***** Records for processing

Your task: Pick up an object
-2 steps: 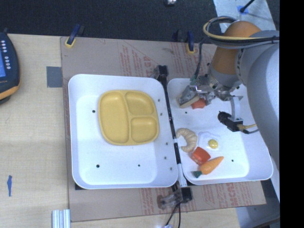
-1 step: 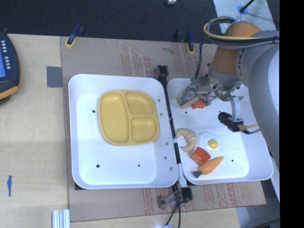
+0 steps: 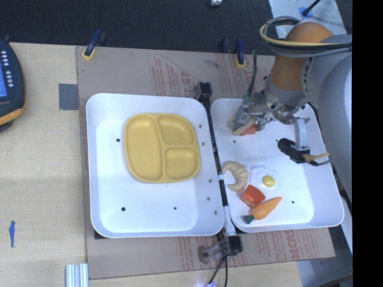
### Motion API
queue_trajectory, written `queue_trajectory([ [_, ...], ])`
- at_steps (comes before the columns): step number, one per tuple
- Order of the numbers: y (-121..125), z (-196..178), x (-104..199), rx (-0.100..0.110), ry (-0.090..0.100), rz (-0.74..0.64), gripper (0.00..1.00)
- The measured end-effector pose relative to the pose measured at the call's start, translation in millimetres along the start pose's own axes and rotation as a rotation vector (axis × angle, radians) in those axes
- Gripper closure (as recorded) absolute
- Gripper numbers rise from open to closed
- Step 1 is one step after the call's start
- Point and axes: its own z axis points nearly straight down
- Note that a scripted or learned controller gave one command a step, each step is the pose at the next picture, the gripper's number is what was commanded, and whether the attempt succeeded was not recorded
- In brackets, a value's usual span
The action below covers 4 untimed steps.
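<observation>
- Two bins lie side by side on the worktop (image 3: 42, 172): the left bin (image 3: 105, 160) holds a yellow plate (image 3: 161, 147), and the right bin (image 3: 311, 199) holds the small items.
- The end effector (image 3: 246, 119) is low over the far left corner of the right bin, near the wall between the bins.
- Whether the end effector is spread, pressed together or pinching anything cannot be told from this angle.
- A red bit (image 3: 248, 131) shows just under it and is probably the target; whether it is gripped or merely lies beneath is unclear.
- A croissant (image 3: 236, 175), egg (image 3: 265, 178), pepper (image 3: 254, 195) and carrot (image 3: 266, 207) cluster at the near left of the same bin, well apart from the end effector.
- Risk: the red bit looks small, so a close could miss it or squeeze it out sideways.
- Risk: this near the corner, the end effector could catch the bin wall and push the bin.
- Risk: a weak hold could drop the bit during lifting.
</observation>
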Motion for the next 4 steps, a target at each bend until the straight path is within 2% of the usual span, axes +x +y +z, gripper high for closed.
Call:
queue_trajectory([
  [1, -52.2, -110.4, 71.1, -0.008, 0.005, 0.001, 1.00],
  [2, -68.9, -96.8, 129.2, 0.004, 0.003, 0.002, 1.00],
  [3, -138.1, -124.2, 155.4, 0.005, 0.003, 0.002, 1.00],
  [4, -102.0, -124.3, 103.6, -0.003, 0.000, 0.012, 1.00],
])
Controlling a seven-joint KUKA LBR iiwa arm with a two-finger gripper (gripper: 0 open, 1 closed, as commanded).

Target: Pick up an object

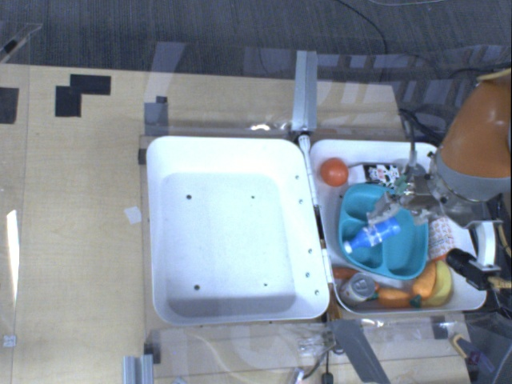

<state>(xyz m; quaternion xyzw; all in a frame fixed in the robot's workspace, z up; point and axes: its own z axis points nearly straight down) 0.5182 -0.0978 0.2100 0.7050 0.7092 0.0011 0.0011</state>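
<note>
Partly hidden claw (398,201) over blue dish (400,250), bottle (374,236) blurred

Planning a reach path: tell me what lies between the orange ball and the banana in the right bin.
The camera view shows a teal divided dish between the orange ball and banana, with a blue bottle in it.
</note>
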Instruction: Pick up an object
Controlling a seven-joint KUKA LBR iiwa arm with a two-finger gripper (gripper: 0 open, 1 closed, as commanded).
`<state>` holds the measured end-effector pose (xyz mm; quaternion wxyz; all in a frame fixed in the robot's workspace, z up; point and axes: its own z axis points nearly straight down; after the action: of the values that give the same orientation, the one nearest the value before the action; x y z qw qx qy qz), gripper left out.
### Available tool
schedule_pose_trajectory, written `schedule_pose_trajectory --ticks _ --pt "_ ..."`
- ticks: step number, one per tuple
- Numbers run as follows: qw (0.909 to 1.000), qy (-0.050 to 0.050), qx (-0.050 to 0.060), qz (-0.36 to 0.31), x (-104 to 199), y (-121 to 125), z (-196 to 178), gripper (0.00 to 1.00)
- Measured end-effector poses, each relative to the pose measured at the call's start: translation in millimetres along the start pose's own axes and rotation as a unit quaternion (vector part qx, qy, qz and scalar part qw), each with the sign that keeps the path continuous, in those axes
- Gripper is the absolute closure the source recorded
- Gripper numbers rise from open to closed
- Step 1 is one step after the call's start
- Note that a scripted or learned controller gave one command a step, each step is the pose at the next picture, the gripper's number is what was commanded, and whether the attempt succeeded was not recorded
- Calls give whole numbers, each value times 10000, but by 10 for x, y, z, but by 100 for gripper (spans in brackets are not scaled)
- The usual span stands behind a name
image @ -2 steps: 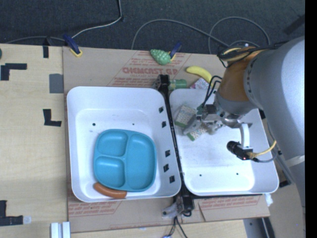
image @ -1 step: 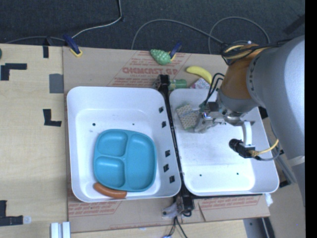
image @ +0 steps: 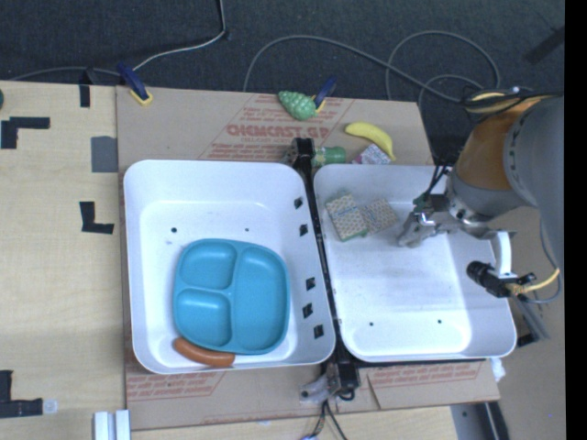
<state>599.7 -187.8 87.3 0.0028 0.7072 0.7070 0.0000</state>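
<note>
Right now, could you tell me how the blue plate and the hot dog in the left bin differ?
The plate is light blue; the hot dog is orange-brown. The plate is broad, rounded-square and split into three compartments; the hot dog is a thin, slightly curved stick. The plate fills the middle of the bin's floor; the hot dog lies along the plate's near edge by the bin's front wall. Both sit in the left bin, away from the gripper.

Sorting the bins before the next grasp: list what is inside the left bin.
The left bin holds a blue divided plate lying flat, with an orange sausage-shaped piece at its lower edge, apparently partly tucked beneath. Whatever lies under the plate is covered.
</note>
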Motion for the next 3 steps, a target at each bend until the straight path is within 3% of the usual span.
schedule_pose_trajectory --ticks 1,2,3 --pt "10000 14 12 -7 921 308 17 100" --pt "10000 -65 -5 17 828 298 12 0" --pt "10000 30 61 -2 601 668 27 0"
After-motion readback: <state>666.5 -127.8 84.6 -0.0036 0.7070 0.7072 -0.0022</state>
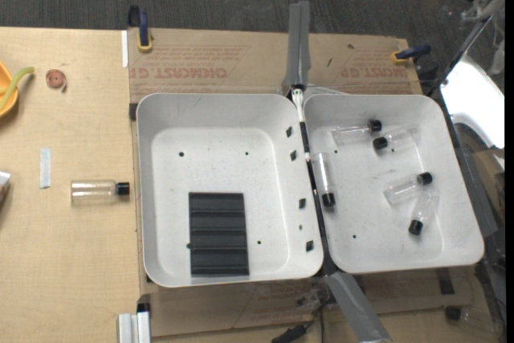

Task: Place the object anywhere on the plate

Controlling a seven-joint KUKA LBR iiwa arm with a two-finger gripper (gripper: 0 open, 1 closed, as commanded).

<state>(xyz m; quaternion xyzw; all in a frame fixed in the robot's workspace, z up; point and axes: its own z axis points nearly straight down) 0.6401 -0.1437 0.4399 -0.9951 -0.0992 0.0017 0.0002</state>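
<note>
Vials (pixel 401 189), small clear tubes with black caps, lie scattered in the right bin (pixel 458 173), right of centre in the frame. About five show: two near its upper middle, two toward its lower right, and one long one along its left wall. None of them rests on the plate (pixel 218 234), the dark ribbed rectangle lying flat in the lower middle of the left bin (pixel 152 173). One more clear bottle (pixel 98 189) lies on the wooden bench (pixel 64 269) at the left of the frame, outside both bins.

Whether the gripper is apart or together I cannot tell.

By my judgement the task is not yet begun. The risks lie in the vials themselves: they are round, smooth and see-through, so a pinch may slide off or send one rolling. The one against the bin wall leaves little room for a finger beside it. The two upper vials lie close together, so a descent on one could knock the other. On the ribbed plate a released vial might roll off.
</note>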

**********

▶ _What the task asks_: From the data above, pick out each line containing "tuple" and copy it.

▶ _Solved exercise_:
- at_steps (comes before the columns): step number, one per tuple
- ticks: step number, one per tuple

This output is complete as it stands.